Bernhard Bentinck

Personal information
- Full name: Bernhard Walter Bentinck
- Born: 16 July 1877 South Warnborough, Hampshire, England
- Died: 27 June 1931 (aged 53) Winchester, Hampshire, England
- Batting: Right-handed
- Relations: Charles Seymour (brother-in-law)

Domestic team information
- 1900–1902: Hampshire

Career statistics
| Competition | First-class |
| Matches | 2 |
| Runs scored | 26 |
| Batting average | 6.50 |
| 100s/50s | 0/0 |
| Top score | 15 |
| Catches/stumpings | 1/– |
- Source: Cricinfo, 8 January 2010

= Bernhard Bentinck =

English cricketer

Bernhard Walter Bentinck (16 July 1877 – 27 June 1931) was an English first-class cricketer, barrister and an officer in the First World War, serving with the British Army and the newly formed Royal Air Force.

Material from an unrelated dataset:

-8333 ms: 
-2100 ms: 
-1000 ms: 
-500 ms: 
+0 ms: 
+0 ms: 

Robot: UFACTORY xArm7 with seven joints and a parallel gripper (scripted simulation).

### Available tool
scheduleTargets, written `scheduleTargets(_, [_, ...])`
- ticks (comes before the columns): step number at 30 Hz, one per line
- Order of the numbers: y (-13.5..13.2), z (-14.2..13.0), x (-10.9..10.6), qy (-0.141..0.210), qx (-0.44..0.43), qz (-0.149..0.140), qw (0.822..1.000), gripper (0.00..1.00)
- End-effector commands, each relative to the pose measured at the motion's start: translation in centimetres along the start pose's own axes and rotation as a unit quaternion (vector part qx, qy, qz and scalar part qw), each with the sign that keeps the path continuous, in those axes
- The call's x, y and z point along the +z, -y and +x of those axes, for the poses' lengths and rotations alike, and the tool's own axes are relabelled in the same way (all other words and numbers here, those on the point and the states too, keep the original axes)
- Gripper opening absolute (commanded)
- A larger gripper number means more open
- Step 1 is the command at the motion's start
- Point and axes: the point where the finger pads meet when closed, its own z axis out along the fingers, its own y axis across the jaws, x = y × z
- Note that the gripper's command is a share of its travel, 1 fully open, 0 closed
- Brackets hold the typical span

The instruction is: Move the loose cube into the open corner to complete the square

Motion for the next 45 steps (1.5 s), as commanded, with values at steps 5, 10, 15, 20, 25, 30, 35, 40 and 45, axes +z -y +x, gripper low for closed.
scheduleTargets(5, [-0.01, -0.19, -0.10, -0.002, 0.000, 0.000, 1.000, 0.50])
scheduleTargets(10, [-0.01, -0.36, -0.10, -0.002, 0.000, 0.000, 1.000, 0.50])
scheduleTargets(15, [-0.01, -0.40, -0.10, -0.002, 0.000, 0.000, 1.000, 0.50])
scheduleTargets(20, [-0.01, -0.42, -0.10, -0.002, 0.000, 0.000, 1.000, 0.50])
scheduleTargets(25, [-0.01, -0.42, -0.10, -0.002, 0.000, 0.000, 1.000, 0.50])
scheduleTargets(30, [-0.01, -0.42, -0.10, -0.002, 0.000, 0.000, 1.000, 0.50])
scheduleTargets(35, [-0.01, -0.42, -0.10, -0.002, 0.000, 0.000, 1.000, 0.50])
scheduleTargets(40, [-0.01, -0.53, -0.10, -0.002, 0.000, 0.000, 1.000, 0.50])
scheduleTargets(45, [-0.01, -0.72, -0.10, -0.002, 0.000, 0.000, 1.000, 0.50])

The son of Walter Theodore Edward Bentinck, he was born in July 1877 at South Warnborough, Hampshire. He was educated at Winchester College, before going up to Exeter College, Oxford to study law. He played first-class cricket for Hampshire in 1900 and 1902, against Leicestershire and Surrey respectively. He had little success in his two first-class matches, scoring 26 runs with a highest score of 15. He was described by Wisden as "possessing a fine drive". He played his club cricket for Alton Cricket Club, being dismissed in unusual fashion while playing for them when he was bowled by Henry Roberts after the ball had deflected off, and killed, a swallow. A member of the Middle Temple, he was called to the bar in 1902, where he practiced on the Western Circuit. Bentinck served in the Rifle Brigade with the 13th Battalion in the First World War, being appointed a temporary lieutenant in February 1915, with appointment to the temporary rank of captain in October of the same year. He transferred to the newly formed Royal Air Force in April 1918, retaining the temporary rank of captain. His military service finished in February 1919. Bentinck died at Winchester in June 1931. His brother-in-law was Charles Seymour, a fellow first-class cricketer.